Provided records below:
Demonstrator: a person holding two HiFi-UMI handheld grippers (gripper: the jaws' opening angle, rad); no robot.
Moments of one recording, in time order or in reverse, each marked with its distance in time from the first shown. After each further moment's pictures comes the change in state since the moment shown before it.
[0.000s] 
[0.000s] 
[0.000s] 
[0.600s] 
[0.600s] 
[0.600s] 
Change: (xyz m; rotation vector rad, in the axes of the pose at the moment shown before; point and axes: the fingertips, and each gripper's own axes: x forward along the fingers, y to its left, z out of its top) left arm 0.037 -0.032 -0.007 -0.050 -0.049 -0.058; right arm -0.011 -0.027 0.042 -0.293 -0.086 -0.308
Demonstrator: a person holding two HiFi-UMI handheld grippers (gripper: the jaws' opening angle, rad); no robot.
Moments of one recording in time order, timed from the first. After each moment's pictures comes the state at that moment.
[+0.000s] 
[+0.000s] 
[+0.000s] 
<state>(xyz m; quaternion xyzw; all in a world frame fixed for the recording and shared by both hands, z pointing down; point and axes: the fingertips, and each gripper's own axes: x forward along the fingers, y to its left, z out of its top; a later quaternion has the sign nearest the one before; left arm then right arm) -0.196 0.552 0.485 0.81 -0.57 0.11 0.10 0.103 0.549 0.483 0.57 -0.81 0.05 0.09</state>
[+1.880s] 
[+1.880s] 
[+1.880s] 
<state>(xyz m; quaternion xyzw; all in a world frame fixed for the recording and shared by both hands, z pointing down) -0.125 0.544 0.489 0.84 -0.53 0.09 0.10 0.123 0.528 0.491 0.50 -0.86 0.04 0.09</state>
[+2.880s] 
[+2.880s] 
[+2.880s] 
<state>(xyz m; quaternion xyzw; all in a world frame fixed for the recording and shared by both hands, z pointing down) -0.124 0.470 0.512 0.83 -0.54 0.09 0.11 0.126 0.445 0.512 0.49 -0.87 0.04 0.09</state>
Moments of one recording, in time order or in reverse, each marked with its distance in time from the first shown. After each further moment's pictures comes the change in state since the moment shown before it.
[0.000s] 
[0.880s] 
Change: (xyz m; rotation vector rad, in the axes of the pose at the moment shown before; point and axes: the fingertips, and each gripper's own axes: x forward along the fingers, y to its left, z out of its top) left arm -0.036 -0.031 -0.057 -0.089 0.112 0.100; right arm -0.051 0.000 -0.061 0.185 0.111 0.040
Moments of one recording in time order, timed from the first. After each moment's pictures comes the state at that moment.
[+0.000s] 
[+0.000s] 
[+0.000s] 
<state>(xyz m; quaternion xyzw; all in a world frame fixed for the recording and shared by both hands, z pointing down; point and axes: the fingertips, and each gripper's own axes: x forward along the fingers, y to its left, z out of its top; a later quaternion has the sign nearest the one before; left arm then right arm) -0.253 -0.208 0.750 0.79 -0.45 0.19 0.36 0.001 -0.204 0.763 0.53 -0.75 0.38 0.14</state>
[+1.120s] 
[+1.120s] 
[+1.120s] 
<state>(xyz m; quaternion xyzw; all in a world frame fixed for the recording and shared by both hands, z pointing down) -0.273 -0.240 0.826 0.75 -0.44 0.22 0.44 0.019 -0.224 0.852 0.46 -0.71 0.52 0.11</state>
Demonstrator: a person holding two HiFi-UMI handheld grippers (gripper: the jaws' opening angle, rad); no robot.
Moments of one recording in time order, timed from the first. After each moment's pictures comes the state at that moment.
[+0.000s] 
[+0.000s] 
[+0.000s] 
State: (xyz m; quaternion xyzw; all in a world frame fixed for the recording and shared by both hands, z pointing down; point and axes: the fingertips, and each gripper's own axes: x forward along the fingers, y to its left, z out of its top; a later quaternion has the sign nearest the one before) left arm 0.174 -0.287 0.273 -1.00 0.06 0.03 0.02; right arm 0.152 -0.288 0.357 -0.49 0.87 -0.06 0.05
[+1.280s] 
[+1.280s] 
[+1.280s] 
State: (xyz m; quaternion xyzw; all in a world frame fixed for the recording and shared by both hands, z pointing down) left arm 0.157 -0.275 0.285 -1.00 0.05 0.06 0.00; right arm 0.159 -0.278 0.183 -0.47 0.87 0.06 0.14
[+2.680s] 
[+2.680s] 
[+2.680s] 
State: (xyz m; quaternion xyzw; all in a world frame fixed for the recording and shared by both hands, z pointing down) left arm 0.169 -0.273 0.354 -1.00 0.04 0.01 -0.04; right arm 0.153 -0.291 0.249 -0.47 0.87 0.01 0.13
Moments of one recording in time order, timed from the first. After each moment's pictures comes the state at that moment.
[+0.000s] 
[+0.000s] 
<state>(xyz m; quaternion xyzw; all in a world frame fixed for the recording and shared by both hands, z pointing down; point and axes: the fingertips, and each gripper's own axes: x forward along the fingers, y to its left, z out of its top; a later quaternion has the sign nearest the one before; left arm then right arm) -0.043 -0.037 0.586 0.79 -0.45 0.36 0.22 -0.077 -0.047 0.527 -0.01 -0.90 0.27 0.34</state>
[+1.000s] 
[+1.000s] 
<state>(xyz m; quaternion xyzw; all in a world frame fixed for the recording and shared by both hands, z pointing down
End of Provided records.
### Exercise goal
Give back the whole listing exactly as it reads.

### Exercise result
Demonstrator: a person holding two HiFi-UMI handheld grippers (gripper: the jaws' opening angle, rad); no robot.
Moments of one recording, in time order or in reverse, each marked with its distance in time from the first shown. After each further moment's pictures comes the change in state since the moment shown before it.
[0.000s] 
[0.000s] 
[0.000s] 
[0.600s] 
[0.600s] 
[0.600s] 
Change: (xyz m; rotation vector rad, in the axes of the pose at the moment shown before; point and axes: the fingertips, and each gripper's own axes: x forward along the fingers, y to its left, z out of its top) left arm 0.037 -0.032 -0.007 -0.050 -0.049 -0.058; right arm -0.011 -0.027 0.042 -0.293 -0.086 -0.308
Demonstrator: a person holding two HiFi-UMI handheld grippers (gripper: the jaws' opening angle, rad); no robot.
Moments of one recording in time order, timed from the first. After each moment's pictures comes the state at that moment.
[+0.000s] 
[+0.000s] 
[+0.000s] 
<state>(xyz m; quaternion xyzw; all in a world frame fixed for the recording and shared by both hands, z pointing down; point and axes: the fingertips, and each gripper's own axes: x forward along the fingers, y to its left, z out of its top; a later quaternion has the sign nearest the one before; left arm then right arm) -0.196 0.552 0.485 0.81 -0.57 0.11 0.10 0.103 0.549 0.483 0.57 -0.81 0.05 0.09</state>
[+1.880s] 
[+1.880s] 
[+1.880s] 
<state>(xyz m; quaternion xyzw; all in a world frame fixed for the recording and shared by both hands, z pointing down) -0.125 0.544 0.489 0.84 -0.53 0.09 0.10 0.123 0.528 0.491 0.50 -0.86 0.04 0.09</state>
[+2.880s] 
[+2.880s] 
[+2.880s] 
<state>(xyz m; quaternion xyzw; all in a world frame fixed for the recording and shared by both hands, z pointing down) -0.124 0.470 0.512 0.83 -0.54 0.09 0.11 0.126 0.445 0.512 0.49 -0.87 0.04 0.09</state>
Moments of one recording, in time order or in reverse, each marked with its distance in time from the first shown. After each further moment's pictures comes the change in state since the moment shown before it.
[0.000s] 
[0.880s] 
Change: (xyz m; rotation vector rad, in the axes of the pose at the moment shown before; point and axes: the fingertips, and each gripper's own axes: x forward along the fingers, y to its left, z out of its top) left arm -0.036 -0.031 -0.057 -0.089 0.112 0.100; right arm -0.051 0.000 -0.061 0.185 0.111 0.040
Moments of one recording in time order, timed from the first. After each moment's pictures comes the state at that moment.
[+0.000s] 
[+0.000s] 
[+0.000s] 
<state>(xyz m; quaternion xyzw; all in a world frame fixed for the recording and shared by both hands, z pointing down; point and axes: the fingertips, and each gripper's own axes: x forward along the fingers, y to its left, z out of its top; a later quaternion has the sign nearest the one before; left arm then right arm) -0.253 -0.208 0.750 0.79 -0.45 0.19 0.36 0.001 -0.204 0.763 0.53 -0.75 0.38 0.14</state>
[+1.120s] 
[+1.120s] 
[+1.120s] 
<state>(xyz m; quaternion xyzw; all in a world frame fixed for the recording and shared by both hands, z pointing down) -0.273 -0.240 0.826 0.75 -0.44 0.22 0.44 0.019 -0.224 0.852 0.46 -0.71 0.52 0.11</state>
Demonstrator: a person holding two HiFi-UMI handheld grippers (gripper: the jaws' opening angle, rad); no robot.
Moments of one recording in time order, timed from the first. After each moment's pictures comes the state at that moment.
[+0.000s] 
[+0.000s] 
[+0.000s] 
State: (xyz m; quaternion xyzw; all in a world frame fixed for the recording and shared by both hands, z pointing down; point and axes: the fingertips, and each gripper's own axes: x forward along the fingers, y to its left, z out of its top; a later quaternion has the sign nearest the one before) left arm 0.174 -0.287 0.273 -1.00 0.06 0.03 0.02; right arm 0.152 -0.288 0.357 -0.49 0.87 -0.06 0.05
[+1.280s] 
[+1.280s] 
[+1.280s] 
State: (xyz m; quaternion xyzw; all in a world frame fixed for the recording and shared by both hands, z pointing down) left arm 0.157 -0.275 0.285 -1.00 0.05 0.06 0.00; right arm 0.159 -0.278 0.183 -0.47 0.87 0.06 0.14
[+2.680s] 
[+2.680s] 
[+2.680s] 
State: (xyz m; quaternion xyzw; all in a world frame fixed for the recording and shared by both hands, z pointing down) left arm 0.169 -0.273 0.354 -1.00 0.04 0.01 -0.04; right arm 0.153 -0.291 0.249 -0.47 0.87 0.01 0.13
Moments of one recording in time order, timed from the first. After each moment's pictures comes the state at that moment.
[+0.000s] 
[+0.000s] 
<state>(xyz m; quaternion xyzw; all in a world frame fixed for the recording and shared by both hands, z pointing down; point and axes: the fingertips, and each gripper's own axes: x forward along the fingers, y to its left, z out of its top; a later quaternion has the sign nearest the one before; left arm then right arm) -0.043 -0.037 0.586 0.79 -0.45 0.36 0.22 -0.077 -0.047 0.527 -0.01 -0.90 0.27 0.34</state>
[+1.000s] 
[+1.000s] 
<state>(xyz m; quaternion xyzw; all in a world frame fixed for the recording and shared by both hands, z pointing down

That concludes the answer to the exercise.